Your specific system might have particular issues:
- Video platform
- Illegal content
- Copywrite infringement
- Duplicate videos
- Messaging systems
- Privacy
- Abuse and blocking
- Payments systems
- Handling PII and SPII
- Certifications e.g. ISO27001
- KYC and AML checks (and OFAC lists and SDN lists and…)
You should volunteer any problems you can think of to your interviewer. Part of the assessment criteria will be your ability to anticipate and mitigate potential future risks.
6. Consider tradeoffs ⚖️
There are probably other systems you could have designed that would have met your requirements. How else could you have designed the system? What would have changed?
For example, you might suggest NoSQL vs SQL data stores.
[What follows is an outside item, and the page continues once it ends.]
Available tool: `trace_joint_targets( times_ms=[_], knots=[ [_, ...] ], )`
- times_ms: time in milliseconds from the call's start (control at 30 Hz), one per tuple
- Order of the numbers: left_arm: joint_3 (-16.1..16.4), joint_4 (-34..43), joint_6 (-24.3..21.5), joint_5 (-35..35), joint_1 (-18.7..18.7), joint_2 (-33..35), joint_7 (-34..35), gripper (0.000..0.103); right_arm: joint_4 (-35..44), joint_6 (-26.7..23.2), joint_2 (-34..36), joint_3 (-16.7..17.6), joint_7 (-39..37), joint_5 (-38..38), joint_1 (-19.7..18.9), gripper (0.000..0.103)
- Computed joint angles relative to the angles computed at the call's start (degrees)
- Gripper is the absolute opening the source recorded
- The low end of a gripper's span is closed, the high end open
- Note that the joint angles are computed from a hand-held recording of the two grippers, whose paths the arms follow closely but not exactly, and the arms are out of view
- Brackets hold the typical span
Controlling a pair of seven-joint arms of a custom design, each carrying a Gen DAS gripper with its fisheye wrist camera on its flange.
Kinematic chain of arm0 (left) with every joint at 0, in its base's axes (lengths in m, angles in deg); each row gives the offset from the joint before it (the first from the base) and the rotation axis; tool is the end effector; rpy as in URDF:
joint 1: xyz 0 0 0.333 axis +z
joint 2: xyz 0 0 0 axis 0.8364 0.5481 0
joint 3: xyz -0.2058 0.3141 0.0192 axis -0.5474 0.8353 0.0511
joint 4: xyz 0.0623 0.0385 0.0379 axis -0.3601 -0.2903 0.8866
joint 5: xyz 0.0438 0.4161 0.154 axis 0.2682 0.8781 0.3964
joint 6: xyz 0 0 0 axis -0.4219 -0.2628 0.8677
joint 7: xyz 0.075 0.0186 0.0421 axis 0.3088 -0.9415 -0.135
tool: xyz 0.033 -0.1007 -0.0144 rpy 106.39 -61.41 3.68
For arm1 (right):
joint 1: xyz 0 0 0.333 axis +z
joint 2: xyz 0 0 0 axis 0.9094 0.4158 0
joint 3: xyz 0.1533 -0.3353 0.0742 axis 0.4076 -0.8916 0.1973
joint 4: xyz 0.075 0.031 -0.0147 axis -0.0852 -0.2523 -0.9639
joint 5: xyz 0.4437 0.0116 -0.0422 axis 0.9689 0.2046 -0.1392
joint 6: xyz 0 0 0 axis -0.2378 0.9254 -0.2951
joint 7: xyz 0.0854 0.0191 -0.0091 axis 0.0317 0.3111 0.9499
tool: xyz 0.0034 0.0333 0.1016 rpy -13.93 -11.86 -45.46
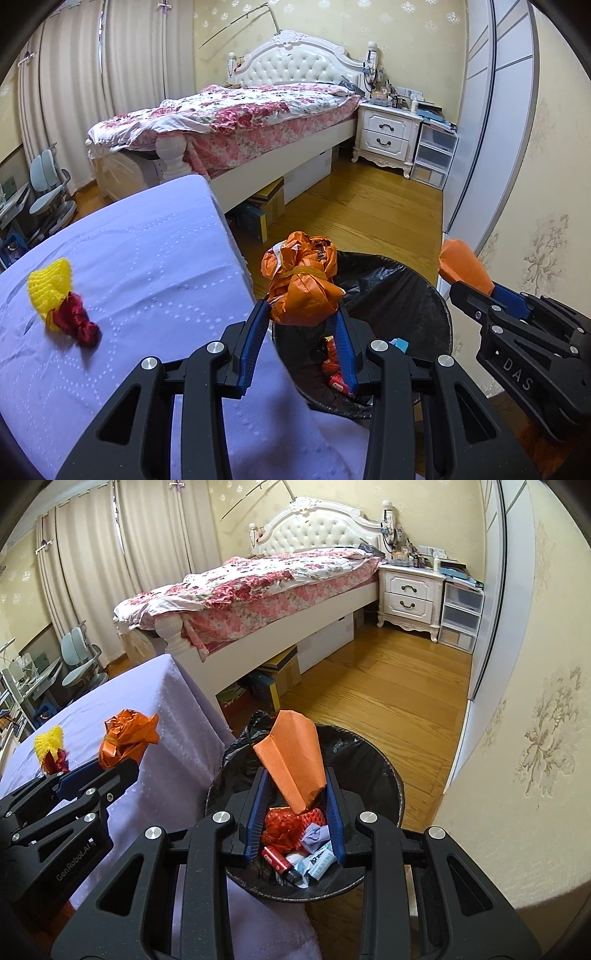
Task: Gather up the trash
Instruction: 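Open the right gripper over the bin while left releases the orange bag into it, then move both grippers back over the yellow net and red ribbon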
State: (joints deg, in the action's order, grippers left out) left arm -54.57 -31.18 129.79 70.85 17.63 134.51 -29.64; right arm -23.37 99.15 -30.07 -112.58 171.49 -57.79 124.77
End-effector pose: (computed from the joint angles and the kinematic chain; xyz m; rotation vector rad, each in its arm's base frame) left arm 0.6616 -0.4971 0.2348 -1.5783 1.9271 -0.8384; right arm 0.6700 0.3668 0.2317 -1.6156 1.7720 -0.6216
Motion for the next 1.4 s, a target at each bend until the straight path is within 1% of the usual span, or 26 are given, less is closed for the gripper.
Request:
trace_joint_targets(
  times_ms=[33, 167, 267, 333, 400, 433, 467, 500, 567, 633, 733, 767, 833, 967, 1067, 1133, 1167, 1267, 1400],
  knots=[
    [-0.6, 0.9, -0.6, -0.7, 0.3, 0.6, 1.2, 0.037, 0.3, -0.1, 0.1, 0.4, 0.0, -0.1, -0.5, 0.029],
    [-1.1, 3.0, -1.7, -2.3, 0.6, 2.0, 3.9, 0.037, 1.6, -0.9, 0.8, 1.3, 0.4, -0.5, -2.2, 0.029],
    [-1.3, 4.4, -2.5, -3.7, 0.7, 3.0, 6.2, 0.037, 2.5, -1.7, 1.4, 1.4, 1.3, -1.2, -2.7, 0.029],
    [-1.5, 5.0, -2.8, -4.8, 0.9, 3.5, 7.6, 0.039, 3.1, -2.0, 1.8, 1.7, 2.0, -1.9, -3.3, 0.030],
    [-2.2, 5.1, -3.1, -6.6, 1.3, 3.7, 9.3, 0.050, 3.5, -2.3, 1.7, 3.2, 2.2, -2.9, -4.9, 0.032],
    [-1.9, 4.7, -2.9, -7.1, 1.2, 3.5, 9.0, 0.060, 3.6, -2.5, 1.7, 3.6, 2.5, -3.2, -5.3, 0.036],
    [-1.3, 4.5, -2.5, -7.2, 0.8, 3.4, 8.2, 0.065, 3.7, -2.6, 1.9, 3.3, 3.0, -3.4, -5.3, 0.043],
    [-0.6, 4.2, -2.2, -7.2, 0.5, 3.3, 7.5, 0.067, 3.7, -2.9, 2.4, 2.2, 4.0, -3.3, -4.5, 0.048],
    [0.2, 3.6, -2.1, -7.2, -0.1, 2.9, 6.2, 0.072, 3.8, -3.3, 2.6, 2.0, 5.1, -3.9, -4.4, 0.048],
    [0.7, 2.9, -2.4, -7.1, -0.4, 2.5, 5.2, 0.074, 3.3, -3.4, 2.5, 1.3, 6.4, -4.3, -3.9, 0.049],
    [1.1, 1.9, -2.8, -6.4, -0.7, 1.8, 3.9, 0.076, 2.9, -3.3, 2.4, 0.7, 7.7, -5.0, -3.5, 0.053],
    [1.3, 1.4, -3.0, -5.9, -0.9, 1.5, 3.3, 0.076, 2.6, -3.1, 2.3, 0.6, 8.0, -5.2, -3.4, 0.056],
    [1.7, 0.3, -3.3, -4.6, -1.2, 0.7, 1.8, 0.076, 2.4, -2.9, 2.1, 0.8, 8.1, -5.5, -3.5, 0.058],
    [1.6, -1.9, -4.2, -2.1, -0.9, -1.0, -1.2, 0.076, 2.3, -2.6, 1.8, 1.1, 7.8, -5.9, -3.4, 0.068],
    [1.5, -4.0, -5.4, 0.6, -0.9, -2.6, -4.3, 0.076, 2.5, -2.4, 1.4, 2.0, 7.2, -6.2, -3.6, 0.068],
    [1.6, -5.9, -6.3, 3.2, -0.9, -4.1, -7.4, 0.076, 3.0, -2.3, 1.0, 3.4, 6.4, -6.6, -4.3, 0.068],
    [1.4, -6.6, -6.7, 4.3, -0.6, -4.6, -8.4, 0.076, 3.0, -2.2, 0.9, 3.8, 6.1, -6.7, -4.5, 0.068],
    [0.8, -9.6, -8.1, 7.5, 0.1, -6.6, -11.9, 0.076, 4.0, -2.0, 0.3, 6.7, 4.3, -7.4, -6.1, 0.068],
    [-0.5, -13.5, -10.3, 10.5, 1.9, -9.3, -15.8, 0.076, 5.7, -2.9, 0.4, 8.0, 2.6, -8.3, -6.0, 0.068]
  ],
)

But that might impact data consistency because you might lack database transactions.
Or you might suggest asynchronous rather than synchronous processing, but now you need an email server to notify users when their job is done.
7. Map back to the original requirements 🏆
Finally, read over your initial requirements and briefly note how your design meets them.
Common misconceptions 🎭
Finally, I’ll like to go over some common misconceptions of people doing system design interviews.
“I’ve never used {Redis, BigQuery, RabbitMQ, …} so I will do badly at system design interviews.
Though system design interviews are assessing the breadth of your knowledge, that’s only one axis. There are plenty of other factors at play, and the approach as suggested with help you expose them to the best of your ability.
Coding interviews require less preparation than system design interviews
I think both require adequate preparation. I also think system design is much more difficult to prepare for, because there’s no automated test suite available to validate your design.
Conclusion 🔚
System design interviews are a great way to demonstrate your experience. Use them to highlight your breadth of knowledge, business accumen and ability to anticpate and mitigate failure.
These skills are more difficult to assess than coding, so use a structured approach like the one presented above to maximise your chance of success.